▶ _What this task involves_
What you return should be each line of the data containing the string "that".

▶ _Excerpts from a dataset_

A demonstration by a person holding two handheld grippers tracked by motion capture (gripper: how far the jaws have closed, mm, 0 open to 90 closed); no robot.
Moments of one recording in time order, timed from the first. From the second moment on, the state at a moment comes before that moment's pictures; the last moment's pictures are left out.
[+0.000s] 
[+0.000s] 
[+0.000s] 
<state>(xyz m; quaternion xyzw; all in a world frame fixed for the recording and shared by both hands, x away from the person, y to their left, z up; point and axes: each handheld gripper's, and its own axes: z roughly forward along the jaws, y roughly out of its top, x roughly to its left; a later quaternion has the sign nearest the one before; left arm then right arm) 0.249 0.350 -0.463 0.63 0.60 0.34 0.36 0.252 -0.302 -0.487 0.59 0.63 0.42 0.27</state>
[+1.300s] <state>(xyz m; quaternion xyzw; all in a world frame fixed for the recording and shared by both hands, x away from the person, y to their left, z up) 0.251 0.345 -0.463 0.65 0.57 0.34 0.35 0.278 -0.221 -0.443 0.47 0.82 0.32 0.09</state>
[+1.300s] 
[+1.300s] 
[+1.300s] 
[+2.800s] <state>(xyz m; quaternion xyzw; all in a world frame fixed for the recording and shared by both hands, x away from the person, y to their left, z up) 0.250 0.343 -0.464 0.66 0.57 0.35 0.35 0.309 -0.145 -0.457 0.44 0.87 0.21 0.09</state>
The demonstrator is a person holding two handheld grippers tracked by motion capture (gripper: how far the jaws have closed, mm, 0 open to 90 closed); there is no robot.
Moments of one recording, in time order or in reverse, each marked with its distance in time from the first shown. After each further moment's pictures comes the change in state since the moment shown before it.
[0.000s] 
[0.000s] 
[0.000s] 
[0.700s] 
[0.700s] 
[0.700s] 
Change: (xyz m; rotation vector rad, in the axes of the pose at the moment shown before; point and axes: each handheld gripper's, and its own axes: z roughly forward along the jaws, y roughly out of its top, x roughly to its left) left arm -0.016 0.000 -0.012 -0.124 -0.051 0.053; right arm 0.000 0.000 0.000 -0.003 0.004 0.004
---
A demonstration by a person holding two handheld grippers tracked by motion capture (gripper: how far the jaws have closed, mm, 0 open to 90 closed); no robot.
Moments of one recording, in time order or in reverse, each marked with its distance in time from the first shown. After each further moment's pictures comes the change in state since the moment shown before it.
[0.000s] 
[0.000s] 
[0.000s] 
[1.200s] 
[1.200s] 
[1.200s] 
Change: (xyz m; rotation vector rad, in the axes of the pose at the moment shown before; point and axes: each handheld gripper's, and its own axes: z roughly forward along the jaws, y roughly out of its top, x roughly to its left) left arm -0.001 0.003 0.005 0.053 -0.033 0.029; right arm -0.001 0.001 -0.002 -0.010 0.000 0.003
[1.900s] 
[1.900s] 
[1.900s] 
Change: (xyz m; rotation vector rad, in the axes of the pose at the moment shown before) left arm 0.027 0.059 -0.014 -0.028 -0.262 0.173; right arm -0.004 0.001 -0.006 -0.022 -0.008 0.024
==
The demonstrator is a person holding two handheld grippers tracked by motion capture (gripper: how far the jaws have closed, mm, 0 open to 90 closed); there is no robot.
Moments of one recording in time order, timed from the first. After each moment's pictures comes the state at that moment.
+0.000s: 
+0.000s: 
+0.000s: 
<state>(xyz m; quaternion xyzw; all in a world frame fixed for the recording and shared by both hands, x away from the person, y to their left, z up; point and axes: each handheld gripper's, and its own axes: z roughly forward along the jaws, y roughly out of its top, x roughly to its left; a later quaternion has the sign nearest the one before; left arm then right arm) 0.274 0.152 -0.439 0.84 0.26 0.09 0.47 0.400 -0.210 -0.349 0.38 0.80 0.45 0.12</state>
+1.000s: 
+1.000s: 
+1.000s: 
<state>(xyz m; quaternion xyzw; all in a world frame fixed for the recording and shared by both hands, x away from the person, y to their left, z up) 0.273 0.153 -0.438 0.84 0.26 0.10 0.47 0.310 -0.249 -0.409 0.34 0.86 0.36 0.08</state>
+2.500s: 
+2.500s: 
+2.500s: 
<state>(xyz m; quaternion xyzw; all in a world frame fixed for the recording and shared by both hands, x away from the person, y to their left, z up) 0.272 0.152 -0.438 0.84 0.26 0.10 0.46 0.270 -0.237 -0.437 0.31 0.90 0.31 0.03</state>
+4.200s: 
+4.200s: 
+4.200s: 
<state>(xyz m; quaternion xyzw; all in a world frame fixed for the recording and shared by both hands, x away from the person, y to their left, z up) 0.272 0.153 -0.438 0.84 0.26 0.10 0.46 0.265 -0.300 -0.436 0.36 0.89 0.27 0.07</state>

▶ _Finished task_
Moments of one recording in time order, timed from the first. From the second moment on, the state at a moment comes before that moment's pictures; the last moment's pictures are left out.
Moments of one recording in time order, timed from the first. After each moment's pictures comes the state at that moment.

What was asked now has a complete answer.